Hello,
I'd like to group genes of a specific genome (tomato in my case) into gene families. I am using sequence similarity (not domain), specifically with the software OrthoFinder.
The input I use is the whole proteome of the species. Interestingly, I am only getting ~18% of genes grouped into gene families. The rest of the genes are singletons. This is in contrast to most works and DBs I see, where most genes (sometimes ~80%) belong to gene families. In most cases I see people using multiple genomes of various species rather than a single genome. I suspect that this is the reason for the low extent of clustering, since addition of more genomes can create new graph edges.

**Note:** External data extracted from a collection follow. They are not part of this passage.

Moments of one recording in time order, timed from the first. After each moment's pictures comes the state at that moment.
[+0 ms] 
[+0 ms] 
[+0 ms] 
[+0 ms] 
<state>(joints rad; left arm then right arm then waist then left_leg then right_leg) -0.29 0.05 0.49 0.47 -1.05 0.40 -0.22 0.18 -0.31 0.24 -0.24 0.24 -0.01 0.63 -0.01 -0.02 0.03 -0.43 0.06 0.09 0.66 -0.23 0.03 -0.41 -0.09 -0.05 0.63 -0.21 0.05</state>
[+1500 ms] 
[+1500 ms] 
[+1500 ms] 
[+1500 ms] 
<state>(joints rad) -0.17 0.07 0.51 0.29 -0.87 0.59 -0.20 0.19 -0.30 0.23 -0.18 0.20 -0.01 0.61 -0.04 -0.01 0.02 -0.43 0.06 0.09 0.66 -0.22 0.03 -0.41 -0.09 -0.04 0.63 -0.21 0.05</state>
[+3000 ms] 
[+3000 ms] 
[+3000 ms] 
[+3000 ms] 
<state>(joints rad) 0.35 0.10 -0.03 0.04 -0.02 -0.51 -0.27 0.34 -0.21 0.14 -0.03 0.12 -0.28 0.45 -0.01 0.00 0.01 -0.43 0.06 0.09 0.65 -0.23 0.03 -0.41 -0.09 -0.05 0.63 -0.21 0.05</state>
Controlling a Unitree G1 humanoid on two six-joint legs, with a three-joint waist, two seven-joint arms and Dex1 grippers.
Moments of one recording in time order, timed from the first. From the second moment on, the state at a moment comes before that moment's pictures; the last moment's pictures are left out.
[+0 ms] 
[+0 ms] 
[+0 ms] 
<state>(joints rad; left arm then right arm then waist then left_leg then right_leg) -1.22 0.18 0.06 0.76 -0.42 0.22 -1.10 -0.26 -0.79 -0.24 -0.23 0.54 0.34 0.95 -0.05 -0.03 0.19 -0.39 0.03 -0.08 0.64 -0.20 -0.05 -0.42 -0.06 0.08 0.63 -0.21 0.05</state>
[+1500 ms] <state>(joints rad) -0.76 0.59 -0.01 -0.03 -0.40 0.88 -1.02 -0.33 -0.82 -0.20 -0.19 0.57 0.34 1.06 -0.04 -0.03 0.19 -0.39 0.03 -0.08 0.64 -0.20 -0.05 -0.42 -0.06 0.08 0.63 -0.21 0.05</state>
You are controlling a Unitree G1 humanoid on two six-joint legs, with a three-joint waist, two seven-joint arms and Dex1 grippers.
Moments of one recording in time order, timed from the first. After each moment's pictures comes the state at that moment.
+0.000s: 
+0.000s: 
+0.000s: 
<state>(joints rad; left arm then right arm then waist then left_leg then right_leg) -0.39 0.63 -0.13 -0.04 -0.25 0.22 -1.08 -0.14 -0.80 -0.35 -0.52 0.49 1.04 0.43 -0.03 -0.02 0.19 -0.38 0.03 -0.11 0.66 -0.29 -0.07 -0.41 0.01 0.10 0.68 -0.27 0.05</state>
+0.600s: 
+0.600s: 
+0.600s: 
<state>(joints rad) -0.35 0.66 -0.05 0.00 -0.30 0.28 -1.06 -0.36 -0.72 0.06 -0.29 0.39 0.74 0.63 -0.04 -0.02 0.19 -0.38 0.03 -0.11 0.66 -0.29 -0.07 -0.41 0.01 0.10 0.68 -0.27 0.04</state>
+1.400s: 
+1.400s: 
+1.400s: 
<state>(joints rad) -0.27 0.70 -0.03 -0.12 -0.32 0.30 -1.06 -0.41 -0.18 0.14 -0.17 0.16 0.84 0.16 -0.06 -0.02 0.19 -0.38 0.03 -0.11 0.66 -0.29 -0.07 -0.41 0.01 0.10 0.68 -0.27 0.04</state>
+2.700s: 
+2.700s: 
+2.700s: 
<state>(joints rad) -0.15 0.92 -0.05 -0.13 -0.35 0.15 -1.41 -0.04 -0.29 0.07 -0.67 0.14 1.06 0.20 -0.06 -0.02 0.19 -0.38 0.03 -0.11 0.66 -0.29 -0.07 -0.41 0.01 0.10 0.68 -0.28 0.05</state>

My question is what would be the right way to achieve my goal, which is just clustering genes from a single genome. Should I:
1) stick with what I'm doing, since this is correct from the perspective of a single genome?
2) include proteins from other species in the analysis? This seems a bit strange and would mean that my results are dependent on the species I choose to include.
3) Use some strategy that assigns genes to pre-defined gene families rather than cluster from scratch?
4) something else?
Thanks!
Thanks for the quick answer. I'm aware of the domain-based approach, and for sure going to try it as well. My research is focused on gene duplication and family size dynamics, so I am wondering if maybe in my case similarity-based analysis is more informative. What do you think? What would be your advice (if any) for applying the similarity approach?
As I mentioned in my answer, you can use the similarity approach (BLAST) to identify gene families. But you will miss a lot of genes that can be grouped into gene families. The similarity approach would not able to identify divergent or distantly related homologs effectively. The domain-based approach is the best choice. For your understanding, you can try both approaches and identify the differences. You will identify more related genes into gene families by domain-based approach than similarity approach.